On the other hand, this is what Bill Gates has to say on corruption and why it
should not be a deterrent to the continued giving of foreign aid:

    
    
      There is a double standard at work here. I’ve heard people calling on the government
      to shut down some aid program if one dollar of corruption is found. On the other 
      hand, four of the past seven governors of Illinois have gone to prison for 
      corruption, and to my knowledge no one has demanded that Illinois schools be shut down
      or its highways closed. [2]
    

Even fully discounting the fact that the man is unimaginably wealthy and can
afford the graft and misuse of funds, I am still not quite convinced by this
line of reasoning. At this point I'm just hoping that I don't wake up some
eight years from now to discover that even things like Kiva loans [3] had been
all along a huge waste of effort, time and - yes - money.

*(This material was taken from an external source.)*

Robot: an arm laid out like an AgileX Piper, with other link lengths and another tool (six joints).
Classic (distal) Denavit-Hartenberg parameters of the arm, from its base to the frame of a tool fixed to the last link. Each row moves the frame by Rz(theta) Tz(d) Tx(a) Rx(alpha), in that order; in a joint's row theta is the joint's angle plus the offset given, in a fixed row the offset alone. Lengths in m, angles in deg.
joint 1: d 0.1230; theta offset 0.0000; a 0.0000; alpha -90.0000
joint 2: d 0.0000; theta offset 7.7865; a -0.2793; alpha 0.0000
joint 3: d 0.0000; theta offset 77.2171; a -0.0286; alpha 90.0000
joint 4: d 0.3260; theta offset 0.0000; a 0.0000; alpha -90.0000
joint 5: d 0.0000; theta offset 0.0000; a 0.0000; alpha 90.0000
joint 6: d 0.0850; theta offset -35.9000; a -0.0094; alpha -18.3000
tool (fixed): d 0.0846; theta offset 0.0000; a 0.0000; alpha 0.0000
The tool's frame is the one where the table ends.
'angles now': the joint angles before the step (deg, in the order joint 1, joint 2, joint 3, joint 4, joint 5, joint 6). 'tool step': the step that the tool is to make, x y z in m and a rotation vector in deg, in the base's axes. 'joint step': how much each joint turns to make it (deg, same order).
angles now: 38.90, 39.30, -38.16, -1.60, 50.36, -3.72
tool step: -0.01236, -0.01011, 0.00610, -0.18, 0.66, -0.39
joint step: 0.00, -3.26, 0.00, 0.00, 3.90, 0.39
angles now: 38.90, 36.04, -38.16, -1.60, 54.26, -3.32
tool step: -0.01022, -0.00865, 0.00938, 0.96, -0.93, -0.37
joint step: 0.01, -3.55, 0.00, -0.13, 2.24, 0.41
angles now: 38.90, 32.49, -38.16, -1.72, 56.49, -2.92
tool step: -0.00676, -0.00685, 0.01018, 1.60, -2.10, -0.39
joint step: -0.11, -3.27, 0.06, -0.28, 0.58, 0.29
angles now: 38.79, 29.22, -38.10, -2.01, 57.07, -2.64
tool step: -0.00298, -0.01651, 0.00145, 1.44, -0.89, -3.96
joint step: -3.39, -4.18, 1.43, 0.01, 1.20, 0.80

[1] Adventure Capitalist: The Ultimate Road Trip

[http://www.amazon.com/gp/product/0812967267](http://www.amazon.com/gp/product/0812967267)

[2] 3 MYTHS THAT BLOCK PROGRESS FOR THE POOR

[http://annualletter.gatesfoundation.org/#section=myth-
two](http://annualletter.gatesfoundation.org/#section=myth-two)

[3] Kiva Is Not Quite What It Seems

[http://www.cgdev.org/blog/kiva-not-quite-what-it-
seems](http://www.cgdev.org/blog/kiva-not-quite-what-it-seems)

------
ommunist
Nice article. I especially like the revolutionary idea that deworming pupils
does not affect their school performance. Yes, human development is the thing
that has to be fixed. But dreaming smaller is not going to fix that. Working
harder - can, but it is not that much attractive.

Disclaimer: I have been involved in development projects feted by JICA.